MSPB has published an analysis of laws governing the payment of federal employee retirement benefits that calls into question whether proposals in Congress to dock the annuities of employees who are fired would pass legal muster.
Several proposals raised in Congress last year, and one recently reintroduced in the House, aim to address criticisms that federal employees in effect get away with misconduct or poor performance by retiring or resigning rather than face discipline, and then continuing to be eligible for full retirement benefits.
In particular, a House bill would allow the VA to reduce the annuity of senior executives who are found to have committed certain job-related misconduct, by reducing the years of service credited in their annuity calculations. That bill, like many other proposals arising out of the VA scandal, is widely seen as a precedent for wider application to other agencies and other levels of employees.

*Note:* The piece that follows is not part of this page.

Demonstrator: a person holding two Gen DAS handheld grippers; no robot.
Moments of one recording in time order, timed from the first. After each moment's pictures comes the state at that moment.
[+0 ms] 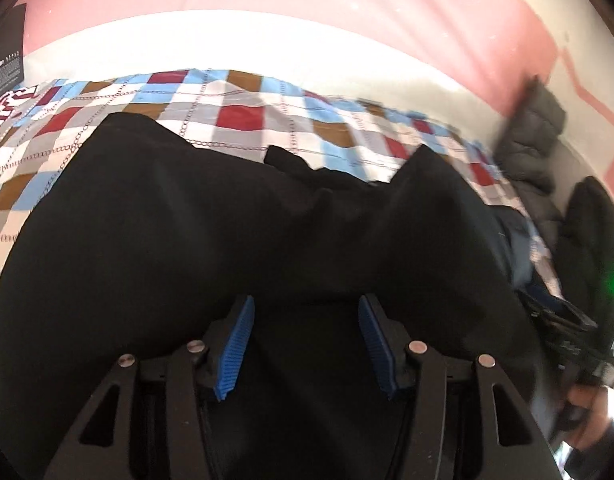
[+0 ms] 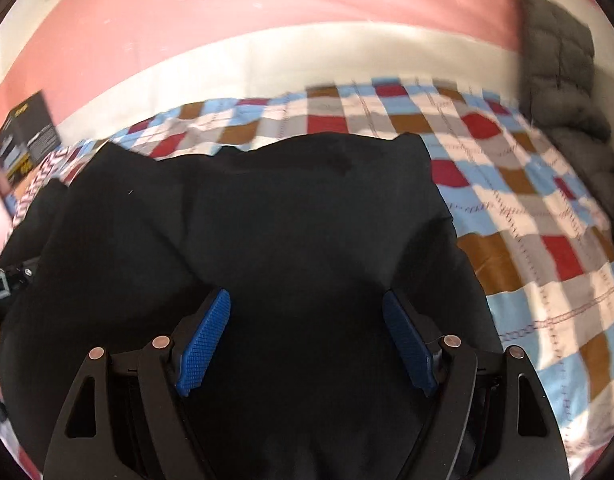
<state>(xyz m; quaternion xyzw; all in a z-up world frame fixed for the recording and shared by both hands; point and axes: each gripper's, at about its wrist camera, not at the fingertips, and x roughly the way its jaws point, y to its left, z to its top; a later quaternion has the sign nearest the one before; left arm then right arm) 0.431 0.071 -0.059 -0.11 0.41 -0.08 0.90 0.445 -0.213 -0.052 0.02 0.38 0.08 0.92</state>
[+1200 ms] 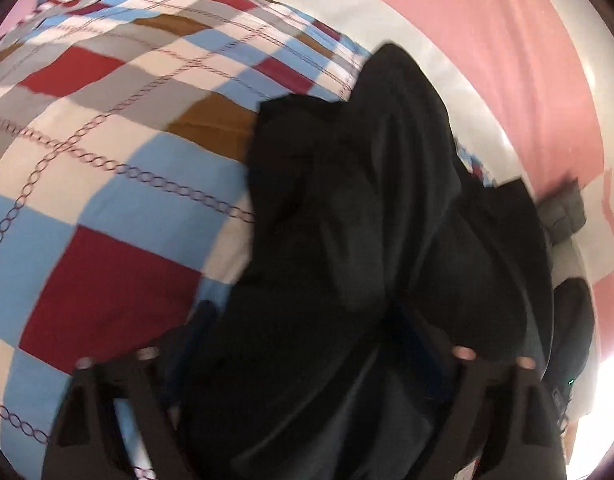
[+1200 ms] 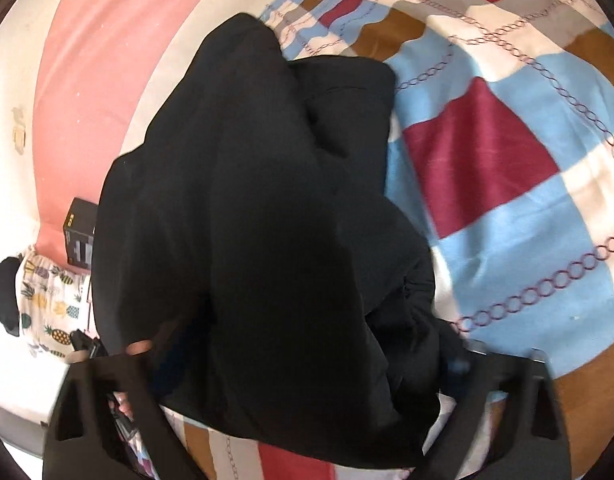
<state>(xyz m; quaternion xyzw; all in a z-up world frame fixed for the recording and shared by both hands) 0.309 0.209 -0.112 -0.30 0.45 -0.02 0.84 0.351 -0.322 -0.118 0.33 0.49 0.16 0.79</state>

MSPB in a recent newsletter that entitlement to a federal retirement benefit is based on a combination of age and years of service, and “it is only when a federal employee is convicted of a particular kind of crime, such as espionage, treason, or advocating the overthrow of the government, that he or she forfeits his or her pension. Thus, a retirement-eligible federal employee who resigns after being informed that he or she will be fired is not vitiating any existing law. The firing, if carried out, would not have affected his or her pension.
“The situation in the private sector is no different. An employee who meets the applicable vesting requirements under a private pension plan does not lose his or her pension when his or her employer fires the employee for cause,” it said.